Professor Andreas Stephan
University of East ­­Anglia

Much has been written about the EU Damages Directive (2014/104), which has now been implemented in most EU Member States. It has been criticised for not going far enough and failing to address key obstacles that exist at the national level, which make it difficult for consumers and businesses to seek compensation and injunctive relief. Competition Law damages can only be sought in national courts and so there are still significant differences between EU Member States despite the provisions of the Directive. The Directive itself was the product of a decade long consultation process that focused largely on practical challenges to private actions and their effect on public enforcement.

This paper argues that, as well as failing to fully address key issues identified in the consultation process, the EU’s approach to private enforcement lacks a coherent purpose.
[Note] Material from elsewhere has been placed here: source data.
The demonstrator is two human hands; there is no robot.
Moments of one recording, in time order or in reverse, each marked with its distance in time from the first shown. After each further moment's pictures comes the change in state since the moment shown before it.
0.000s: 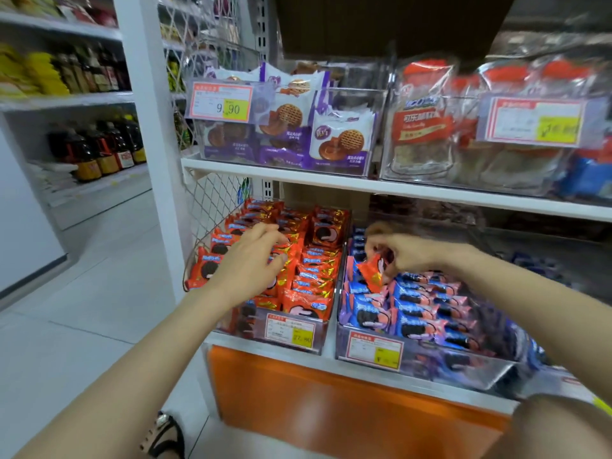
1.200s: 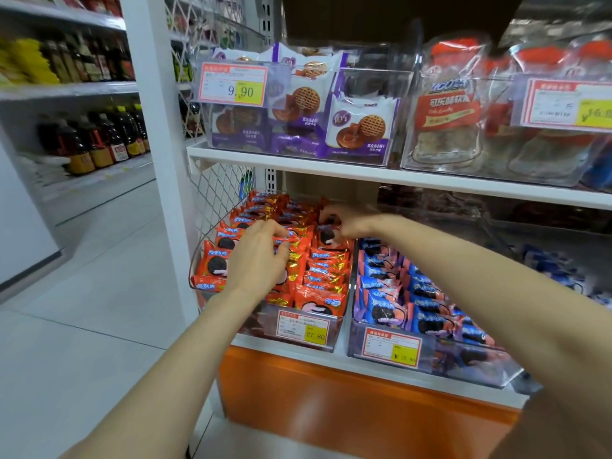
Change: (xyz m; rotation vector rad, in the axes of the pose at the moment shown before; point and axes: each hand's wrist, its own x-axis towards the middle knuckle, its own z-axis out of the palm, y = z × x) left_hand 0.003 -0.005 0.018 -0.164 0.244 -0.167; right_hand 0.096 -0.061 0.013 -0.064 0.083 0.066
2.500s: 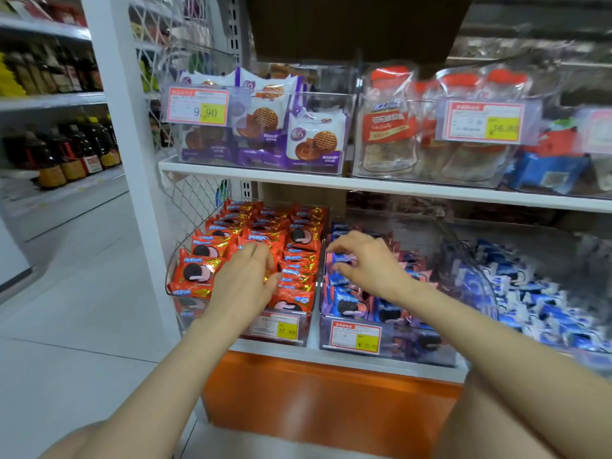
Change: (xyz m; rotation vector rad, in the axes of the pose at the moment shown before) left_hand -0.032 0.022 -0.002 0.192 -0.095 0.140; right_hand -0.133 0.013 0.026 -0.008 0.424 -0.058
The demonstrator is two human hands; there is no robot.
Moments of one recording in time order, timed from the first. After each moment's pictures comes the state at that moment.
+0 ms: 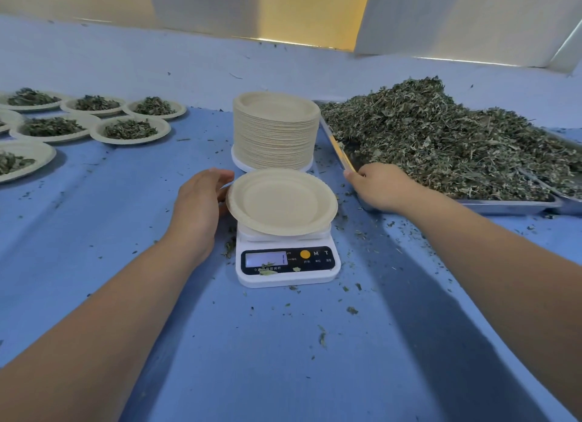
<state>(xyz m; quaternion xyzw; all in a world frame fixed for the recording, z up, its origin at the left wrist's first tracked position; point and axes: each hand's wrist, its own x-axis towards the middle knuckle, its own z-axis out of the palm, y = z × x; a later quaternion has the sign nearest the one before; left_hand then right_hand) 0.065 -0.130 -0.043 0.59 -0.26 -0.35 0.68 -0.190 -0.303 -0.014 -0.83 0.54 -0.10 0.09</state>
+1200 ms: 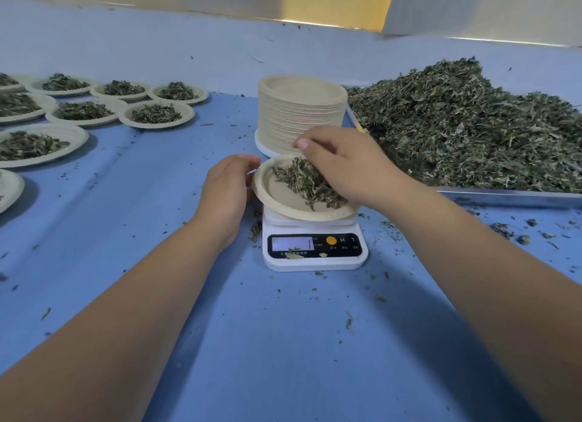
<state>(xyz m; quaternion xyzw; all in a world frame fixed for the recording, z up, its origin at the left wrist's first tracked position) 0.072 -0.137 -0.054 0.58 -0.29 -0.34 0.68 -0.114 -0.195 0.021 -0.88 0.33 -0.29 0.20</state>
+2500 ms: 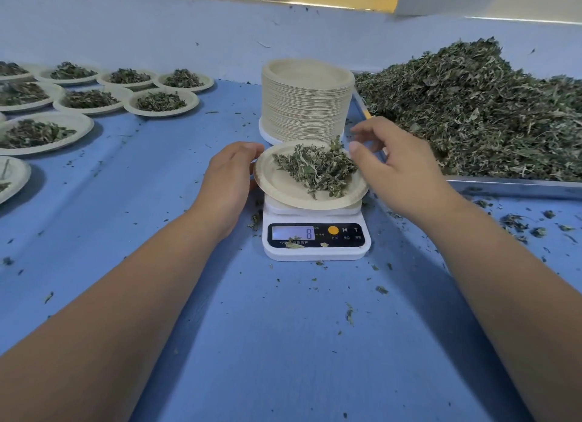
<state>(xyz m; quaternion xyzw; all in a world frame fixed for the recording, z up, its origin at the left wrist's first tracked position) 0.072 -0.132 -0.053 0.61 -0.34 -0.31 0.64 -0.167 -0.209 -0.006 -0.84 0.38 -0.35 0.15</state>
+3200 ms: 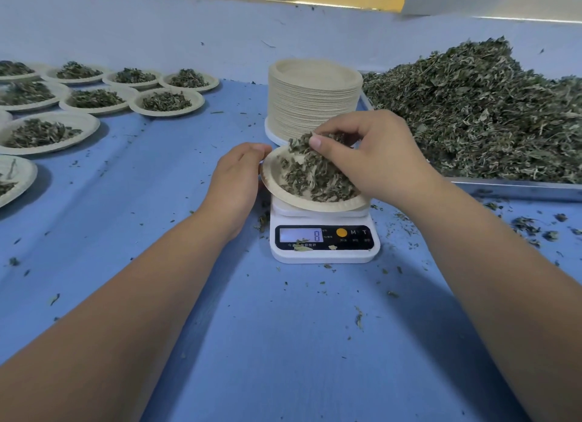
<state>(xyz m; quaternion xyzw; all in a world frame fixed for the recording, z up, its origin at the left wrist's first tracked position) 0.069 -0.127 -0.049 0.62 -0.36 -0.30 0.63 -0.122 -0.193 0.018 -0.85 0.32 -0.37 0.19</state>
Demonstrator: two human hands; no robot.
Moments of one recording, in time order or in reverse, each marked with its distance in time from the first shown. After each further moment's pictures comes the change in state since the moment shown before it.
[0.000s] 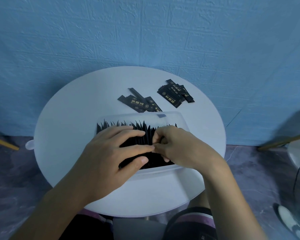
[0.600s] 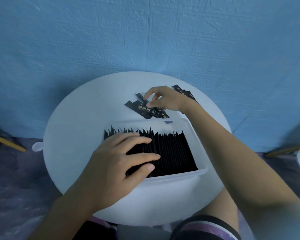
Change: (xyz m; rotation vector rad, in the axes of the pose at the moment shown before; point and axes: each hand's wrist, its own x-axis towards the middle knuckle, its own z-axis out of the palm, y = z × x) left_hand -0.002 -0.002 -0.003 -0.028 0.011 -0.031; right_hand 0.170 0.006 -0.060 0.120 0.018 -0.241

The original motivation was shaped in part by a comparative glance at the US, where private actions in Antitrust are very common. But in the US, private actions are unequivocally driven by deterrence, as reflected in the availability of punitive treble damages. In Europe, by contrast, the debate originally focused on both the deterrence and compensatory benefits of such actions, but slowly moved away from the latter as the debate on practical obstacles developed. By the time the Damages Directive was adopted, its purpose was primarily restorative justice.

The paper seeks to explain why this shift in emphasis occurred and asks whether private actions that do little more than encourage parties to recover actual losses, are worthwhile given that most actions will rely on outcomes of public enforcement actions (follow-on cases) and may risk undermining those actions.